Analysing normalized sentiment score (for both polarity and subjectivity) in relevant tweets accross the social groups:

In [None]:
matched_tweets[tb_pol_col] = matched_tweets[clean_text_col].map(
    lambda text: TextBlob(text).sentiment.polarity)
matched_tweets[tb_pol_mean_col] = matched_tweets[tb_pol_col].groupby(matched_tweets[user_col]).transform("mean")
matched_tweets[tb_pol_std_col] = matched_tweets[tb_pol_col].groupby(matched_tweets[user_col]).transform("std")
matched_tweets[tb_pol_score_col] = 
    (matched_tweets[tb_pol_col] - matched_tweets[tb_pol_mean_col]) / matched_tweets[tb_pol_std_col]

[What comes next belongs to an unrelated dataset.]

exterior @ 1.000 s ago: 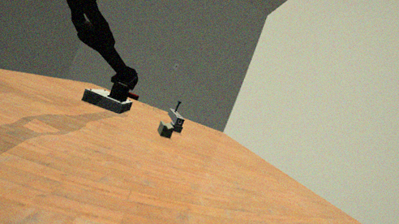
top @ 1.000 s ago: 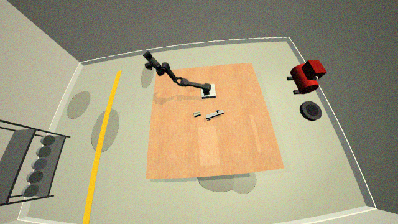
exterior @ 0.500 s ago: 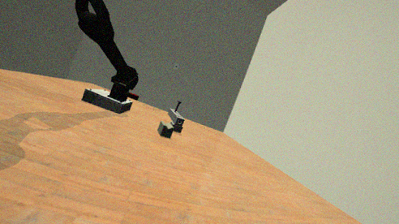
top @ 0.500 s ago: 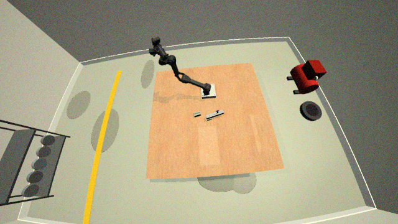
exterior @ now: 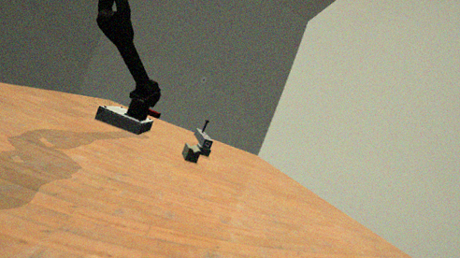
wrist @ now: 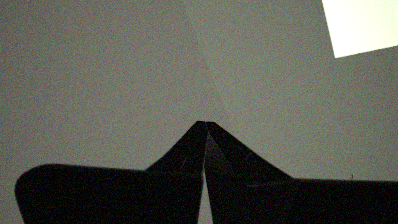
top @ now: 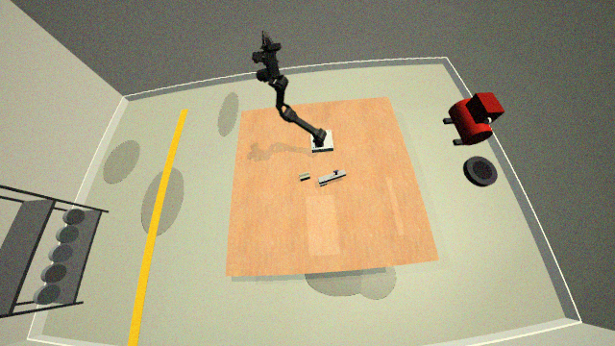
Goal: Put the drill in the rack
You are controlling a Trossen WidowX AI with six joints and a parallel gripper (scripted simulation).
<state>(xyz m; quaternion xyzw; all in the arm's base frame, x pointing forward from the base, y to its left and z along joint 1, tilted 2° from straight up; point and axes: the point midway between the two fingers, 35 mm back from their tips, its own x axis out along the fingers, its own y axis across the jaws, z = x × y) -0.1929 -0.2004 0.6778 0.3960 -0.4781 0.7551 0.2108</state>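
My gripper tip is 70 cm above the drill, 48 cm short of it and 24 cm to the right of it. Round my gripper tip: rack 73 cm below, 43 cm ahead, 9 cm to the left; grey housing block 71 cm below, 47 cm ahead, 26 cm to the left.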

matched_tweets[tb_sub_col] = matched_tweets[clean_text_col].map(
    lambda text: TextBlob(text).sentiment.subjectivity)
matched_tweets[tb_sub_mean_col] = matched_tweets[tb_sub_col].groupby(matched_tweets[user_col]).transform("mean")
matched_tweets[tb_sub_std_col] = matched_tweets[tb_sub_col].groupby(matched_tweets[user_col]).transform("std")
matched_tweets[tb_sub_score_col] = 
    (matched_tweets[tb_sub_col] - matched_tweets[tb_sub_mean_col]) / matched_tweets[tb_sub_std_col]

## Plots
Normalized sentiment scores, averaged across each social group (using module **plotly**):

![sentiment]('nike ad' sentiment.png)

Social group 1, left-most on X-axis, is showing severely negative attitude in their tweets with mentions of "nike ad", and judging by the most significant words of the cluster, its members tend to lean conservative. An additional insight is that people in the group are prone to higher subjectivity when mentioning "nike ad".

Social group 2, in the middle of X-axis, is peculiar by having positive attitude in their tweeted mentions of "nike ad". It can be roughly characterized as "politically active liberals", which becomes more evident after considering its expanded decomposition by words (using module **wordcloud**):

![topic_decomposition](group 2 decomposition.png)

## Conclusion
The "Implementation" section above showcases one particular example of using Sentimeter, aimed at learning the attitudes to the loud Nike ad that came out recently. Any other phenomenon in question can be studied in analogous fashion, requiring only to come up with a relevant search term. And with more time and computing power available, sample size, as well as the number of social groups studied, can be increased, resulting in higher detail of the insights gained.